Work item |
Repeat the whole listing below, word for word.
━━━ Data shown
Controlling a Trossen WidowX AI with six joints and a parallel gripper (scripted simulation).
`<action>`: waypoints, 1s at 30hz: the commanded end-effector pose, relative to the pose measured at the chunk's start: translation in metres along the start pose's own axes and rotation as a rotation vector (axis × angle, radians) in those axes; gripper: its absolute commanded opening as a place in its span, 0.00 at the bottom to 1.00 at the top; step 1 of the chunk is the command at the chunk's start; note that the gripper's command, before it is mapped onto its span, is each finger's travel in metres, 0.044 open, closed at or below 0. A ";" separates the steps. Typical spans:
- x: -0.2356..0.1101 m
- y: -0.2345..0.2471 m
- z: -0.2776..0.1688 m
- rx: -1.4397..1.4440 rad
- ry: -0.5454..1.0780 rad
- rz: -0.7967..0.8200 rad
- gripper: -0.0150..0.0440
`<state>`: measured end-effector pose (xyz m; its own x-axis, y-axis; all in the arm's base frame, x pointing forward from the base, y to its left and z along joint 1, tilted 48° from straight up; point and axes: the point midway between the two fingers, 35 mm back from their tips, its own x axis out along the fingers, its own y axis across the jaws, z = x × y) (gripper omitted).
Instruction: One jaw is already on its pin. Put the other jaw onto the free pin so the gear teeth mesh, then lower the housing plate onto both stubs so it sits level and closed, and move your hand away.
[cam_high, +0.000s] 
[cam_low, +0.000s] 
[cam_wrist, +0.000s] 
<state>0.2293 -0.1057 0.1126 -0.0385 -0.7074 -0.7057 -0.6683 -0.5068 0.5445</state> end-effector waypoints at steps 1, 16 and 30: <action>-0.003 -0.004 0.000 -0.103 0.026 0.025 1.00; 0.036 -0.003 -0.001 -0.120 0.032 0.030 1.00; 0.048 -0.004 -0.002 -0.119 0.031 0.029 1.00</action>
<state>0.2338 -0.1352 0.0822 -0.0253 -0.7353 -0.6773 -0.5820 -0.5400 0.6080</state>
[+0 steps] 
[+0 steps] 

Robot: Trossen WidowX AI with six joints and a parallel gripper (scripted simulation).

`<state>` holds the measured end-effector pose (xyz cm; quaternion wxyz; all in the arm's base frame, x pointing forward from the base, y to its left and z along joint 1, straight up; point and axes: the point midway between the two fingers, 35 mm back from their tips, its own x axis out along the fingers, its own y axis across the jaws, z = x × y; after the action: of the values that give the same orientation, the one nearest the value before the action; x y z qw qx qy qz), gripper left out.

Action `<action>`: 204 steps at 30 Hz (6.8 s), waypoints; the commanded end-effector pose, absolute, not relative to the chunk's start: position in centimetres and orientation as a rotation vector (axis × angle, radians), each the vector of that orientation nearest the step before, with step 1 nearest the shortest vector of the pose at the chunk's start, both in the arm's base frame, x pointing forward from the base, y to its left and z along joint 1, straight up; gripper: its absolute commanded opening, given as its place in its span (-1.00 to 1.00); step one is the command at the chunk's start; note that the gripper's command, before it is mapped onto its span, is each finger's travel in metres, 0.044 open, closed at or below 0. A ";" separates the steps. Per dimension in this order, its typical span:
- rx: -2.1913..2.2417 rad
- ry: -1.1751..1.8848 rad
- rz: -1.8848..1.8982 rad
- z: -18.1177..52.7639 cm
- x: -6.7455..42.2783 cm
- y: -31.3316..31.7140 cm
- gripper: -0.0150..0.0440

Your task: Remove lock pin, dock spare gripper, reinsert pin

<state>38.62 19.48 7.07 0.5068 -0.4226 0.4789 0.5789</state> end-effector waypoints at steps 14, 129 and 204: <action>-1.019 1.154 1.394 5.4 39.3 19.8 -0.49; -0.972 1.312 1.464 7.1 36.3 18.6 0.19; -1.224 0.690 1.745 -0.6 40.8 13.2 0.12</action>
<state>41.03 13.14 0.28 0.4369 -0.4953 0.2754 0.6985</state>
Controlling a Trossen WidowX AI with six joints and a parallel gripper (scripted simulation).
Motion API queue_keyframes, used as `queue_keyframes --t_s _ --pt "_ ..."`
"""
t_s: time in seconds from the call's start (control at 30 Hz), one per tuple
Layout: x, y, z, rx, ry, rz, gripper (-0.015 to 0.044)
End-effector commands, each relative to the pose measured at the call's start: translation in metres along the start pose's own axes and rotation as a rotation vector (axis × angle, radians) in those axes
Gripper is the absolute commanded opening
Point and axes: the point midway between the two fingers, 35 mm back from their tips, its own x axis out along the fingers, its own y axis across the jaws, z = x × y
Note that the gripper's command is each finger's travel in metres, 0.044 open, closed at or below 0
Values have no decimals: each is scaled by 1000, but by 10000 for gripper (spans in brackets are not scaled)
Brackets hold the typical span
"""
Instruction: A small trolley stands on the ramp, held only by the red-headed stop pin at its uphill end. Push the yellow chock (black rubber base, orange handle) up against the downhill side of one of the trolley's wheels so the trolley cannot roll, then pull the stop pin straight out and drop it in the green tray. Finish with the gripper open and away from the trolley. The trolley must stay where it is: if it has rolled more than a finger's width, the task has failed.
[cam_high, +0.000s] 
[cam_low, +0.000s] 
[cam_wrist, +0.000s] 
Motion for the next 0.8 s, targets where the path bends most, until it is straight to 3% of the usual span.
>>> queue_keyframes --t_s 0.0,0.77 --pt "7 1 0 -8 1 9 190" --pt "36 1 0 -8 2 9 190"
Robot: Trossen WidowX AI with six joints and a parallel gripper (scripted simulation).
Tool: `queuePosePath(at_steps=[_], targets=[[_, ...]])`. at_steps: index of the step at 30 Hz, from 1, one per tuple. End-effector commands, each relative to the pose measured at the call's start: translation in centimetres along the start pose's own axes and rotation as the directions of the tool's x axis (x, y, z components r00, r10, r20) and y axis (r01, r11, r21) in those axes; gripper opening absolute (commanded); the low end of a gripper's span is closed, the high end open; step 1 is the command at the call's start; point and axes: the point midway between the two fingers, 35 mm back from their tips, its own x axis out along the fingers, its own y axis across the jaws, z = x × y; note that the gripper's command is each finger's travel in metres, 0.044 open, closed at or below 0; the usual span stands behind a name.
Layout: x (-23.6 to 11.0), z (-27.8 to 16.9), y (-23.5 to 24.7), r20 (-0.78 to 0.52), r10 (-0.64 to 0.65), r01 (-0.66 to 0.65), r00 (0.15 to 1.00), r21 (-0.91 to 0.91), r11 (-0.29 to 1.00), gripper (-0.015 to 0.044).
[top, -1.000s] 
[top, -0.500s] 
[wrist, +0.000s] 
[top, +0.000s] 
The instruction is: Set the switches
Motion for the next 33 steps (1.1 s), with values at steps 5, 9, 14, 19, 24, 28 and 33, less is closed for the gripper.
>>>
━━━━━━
Response area |
Controlling a Trossen WidowX AI with six joints and a parallel gripper (scripted simulation).
`<action>`: waypoints, 1s at 30hz: the commanded end-effector pose, relative to the pose measured at the chunk's start: translation in metres along the start pose's own axes and rotation as a rotation vector (axis × angle, radians) in those axes; gripper: its absolute commanded opening as a place in its span, 0.00 at the bottom to 1.00 at the top; step 1 of the chunk is the command at the chunk's start; note that the gripper's command, before it is mapped onto its span, is each finger's travel in metres, 0.044 open, closed at or below 0. A ";" separates the steps. Typical spans:
- x: -0.2356..0.1101 m
- y: -0.2345..0.2471 m
- z: -0.2776..0.1688 m
- rx: -1.4397..1.4440 rad
- ry: -0.5454..1.0780 rad
- rz: -0.7967..0.8200 rad
- gripper: -0.0150..0.0440
`<state>`: measured end-effector pose (xyz m; its own x-axis, y-axis; all in the arm's base frame, x pointing forward from the base, y to its left and z along joint 1, tilted 48° from straight up; point and axes: the point midway between the two fingers, 35 mm back from their tips, its own x axis out along the fingers, its own y axis across the jaws, z = x × y) (gripper omitted).
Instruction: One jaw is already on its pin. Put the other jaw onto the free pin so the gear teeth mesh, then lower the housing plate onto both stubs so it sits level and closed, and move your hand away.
[cam_high, +0.000s] 
[cam_low, +0.000s] 
[cam_wrist, +0.000s] 
<state>0.2293 -0.1057 0.1126 -0.0385 -0.7074 -0.7057 -0.6683 -0.5068 0.5445</state> end-effector waypoints at steps 1, 16 and 30: <action>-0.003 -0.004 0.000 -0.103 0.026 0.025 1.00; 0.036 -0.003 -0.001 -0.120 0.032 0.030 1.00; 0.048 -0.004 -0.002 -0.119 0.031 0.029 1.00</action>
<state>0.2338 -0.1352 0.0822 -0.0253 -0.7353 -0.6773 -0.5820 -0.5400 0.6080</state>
[+0 steps] 
[+0 steps] 

Robot: Trossen WidowX AI with six joints and a parallel gripper (scripted simulation).

`<state>` holds the measured end-effector pose (xyz cm; quaternion wxyz; all in the arm's base frame, x pointing forward from the base, y to its left and z along joint 1, straight up; point and axes: the point midway between the two fingers, 35 mm back from their tips, its own x axis out along the fingers, its own y axis across the jaws, z = x × y; after the action: of the values that give the same orientation, the one nearest the value before the action; x y z qw qx qy qz), gripper left out.

Action `<action>`: 204 steps at 30 Hz (6.8 s), waypoints; the commanded end-effector pose, absolute, not relative to the chunk's start: position in centimetres and orientation as a rotation vector (axis × angle, radians), each the vector of that orientation nearest the step before, with step 1 nearest the shortest vector of the pose at the chunk's start, both in the arm's base frame, x pointing forward from the base, y to its left and z along joint 1, straight up; gripper: its absolute commanded opening, given as its place in its span (-1.00 to 1.00); step one is the command at the chunk's start; note that the gripper's command, before it is mapped onto its span, is each finger's travel in metres, 0.044 open, closed at or below 0. A ";" separates the steps. Per dimension in this order, its typical span:
- rx: -2.1913..2.2417 rad
- ry: -1.1751..1.8848 rad
- rz: -1.8848..1.8982 rad
- z: -18.1177..52.7639 cm
- x: -6.7455..42.2783 cm
- y: -31.3316..31.7140 cm
- gripper: -0.0150..0.0440

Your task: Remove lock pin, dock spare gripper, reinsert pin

<state>38.62 19.48 7.07 0.5068 -0.4226 0.4789 0.5789</state> end-effector waypoints at steps 14, 129 and 204: <action>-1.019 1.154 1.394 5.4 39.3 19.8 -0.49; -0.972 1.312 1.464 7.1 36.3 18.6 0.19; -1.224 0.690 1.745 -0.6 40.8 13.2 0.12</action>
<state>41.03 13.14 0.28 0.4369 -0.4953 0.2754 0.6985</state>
Controlling a Trossen WidowX AI with six joints and a parallel gripper (scripted simulation).
Motion API queue_keyframes, used as `queue_keyframes --t_s _ --pt "_ ..."`
"""
t_s: time in seconds from the call's start (control at 30 Hz), one per tuple
Layout: x, y, z, rx, ry, rz, gripper (-0.015 to 0.044)
End-effector commands, each relative to the pose measured at the call's start: translation in metres along the start pose's own axes and rotation as a rotation vector (axis × angle, radians) in those axes
Gripper is the absolute commanded opening
Point and axes: the point midway between the two fingers, 35 mm back from their tips, its own x axis out along the fingers, its own y axis across the jaws, z = x × y
Note that the gripper's command is each finger's travel in metres, 0.044 open, closed at or below 0
Values have no decimals: each is scaled by 1000, but by 10000 for gripper (spans in brackets are not scaled)
Brackets hold the typical span
"""
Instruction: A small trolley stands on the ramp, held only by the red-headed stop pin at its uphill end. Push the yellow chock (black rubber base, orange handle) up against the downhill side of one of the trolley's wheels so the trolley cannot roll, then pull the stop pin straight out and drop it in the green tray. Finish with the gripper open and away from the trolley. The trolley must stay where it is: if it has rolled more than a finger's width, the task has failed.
[cam_high, +0.000s] 
[cam_low, +0.000s] 
[cam_wrist, +0.000s] 
Motion for the next 0.8 s, targets where the path bends most, until it is straight to 3% of the usual span.
>>> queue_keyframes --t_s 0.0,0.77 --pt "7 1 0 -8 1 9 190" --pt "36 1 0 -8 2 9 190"
Robot: Trossen WidowX AI with six joints and a parallel gripper (scripted simulation).
Tool: `queuePosePath(at_steps=[_], targets=[[_, ...]])`. at_steps: index of the step at 30 Hz, from 1, one per tuple. End-effector commands, each relative to the pose measured at the call's start: translation in centimetres along the start pose's own axes and rotation as the directions of the tool's x axis (x, y, z components r00, r10, r20) and y axis (r01, r11, r21) in those axes; gripper opening absolute (commanded); the low end of a gripper's span is closed, the high end open; step 1 is the command at the call's start; point and axes: the point midway between the two fingers, 35 mm back from their tips, its own x axis out along the fingers, its own y axis across the jaws, z = x × y; note that the gripper's command is each finger's travel in metres, 0.044 open, closed at or below 0; the usual span stands behind a name.
Layout: x (-23.6 to 11.0), z (-27.8 to 16.9), y (-23.5 to 24.7), r20 (-0.78 to 0.52), r10 (-0.64 to 0.65), r01 (-0.66 to 0.65), r00 (0.15 to 1.00), r21 (-0.91 to 0.91), r11 (-0.29 to 1.00), gripper (-0.015 to 0.044).
[top, -1.000s] 
[top, -0.500s] 
[wrist, +0.000s] 
[top, +0.000s] 
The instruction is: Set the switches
Motion for the next 33 steps (1.1 s), with values at steps 5, 9, 14, 19, 24, 28 and 33, less is closed for the gripper.
>>>

The output has nothing more to it.